* Exercise description *
A faithful copy of the listing below is required.
┄┄┄┄┄┄┄┄┄┄
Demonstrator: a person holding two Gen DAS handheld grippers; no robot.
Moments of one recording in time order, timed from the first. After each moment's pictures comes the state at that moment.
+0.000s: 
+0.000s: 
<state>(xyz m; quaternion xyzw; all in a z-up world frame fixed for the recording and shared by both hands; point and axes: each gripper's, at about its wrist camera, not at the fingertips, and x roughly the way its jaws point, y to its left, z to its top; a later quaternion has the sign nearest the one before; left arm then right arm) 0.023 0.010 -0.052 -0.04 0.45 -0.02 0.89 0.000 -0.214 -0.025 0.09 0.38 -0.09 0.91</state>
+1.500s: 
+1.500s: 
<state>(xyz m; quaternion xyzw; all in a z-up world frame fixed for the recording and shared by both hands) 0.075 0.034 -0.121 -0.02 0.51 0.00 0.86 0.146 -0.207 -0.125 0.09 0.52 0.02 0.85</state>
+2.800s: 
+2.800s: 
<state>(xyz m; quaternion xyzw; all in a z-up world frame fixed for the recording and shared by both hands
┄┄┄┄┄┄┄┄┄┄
* Output below *
Demonstrator: a person holding two Gen DAS handheld grippers; no robot.
Moments of one recording in time order, timed from the first. After each moment's pictures comes the state at that moment.
+0.000s: 
+0.000s: 
<state>(xyz m; quaternion xyzw; all in a z-up world frame fixed for the recording and shared by both hands; point and axes: each gripper's, at about its wrist camera, not at the fingertips, and x roughly the way its jaws point, y to its left, z to its top; a later quaternion has the sign nearest the one before; left arm then right arm) 0.023 0.010 -0.052 -0.04 0.45 -0.02 0.89 0.000 -0.214 -0.025 0.09 0.38 -0.09 0.91</state>
+1.500s: 
+1.500s: 
<state>(xyz m; quaternion xyzw; all in a z-up world frame fixed for the recording and shared by both hands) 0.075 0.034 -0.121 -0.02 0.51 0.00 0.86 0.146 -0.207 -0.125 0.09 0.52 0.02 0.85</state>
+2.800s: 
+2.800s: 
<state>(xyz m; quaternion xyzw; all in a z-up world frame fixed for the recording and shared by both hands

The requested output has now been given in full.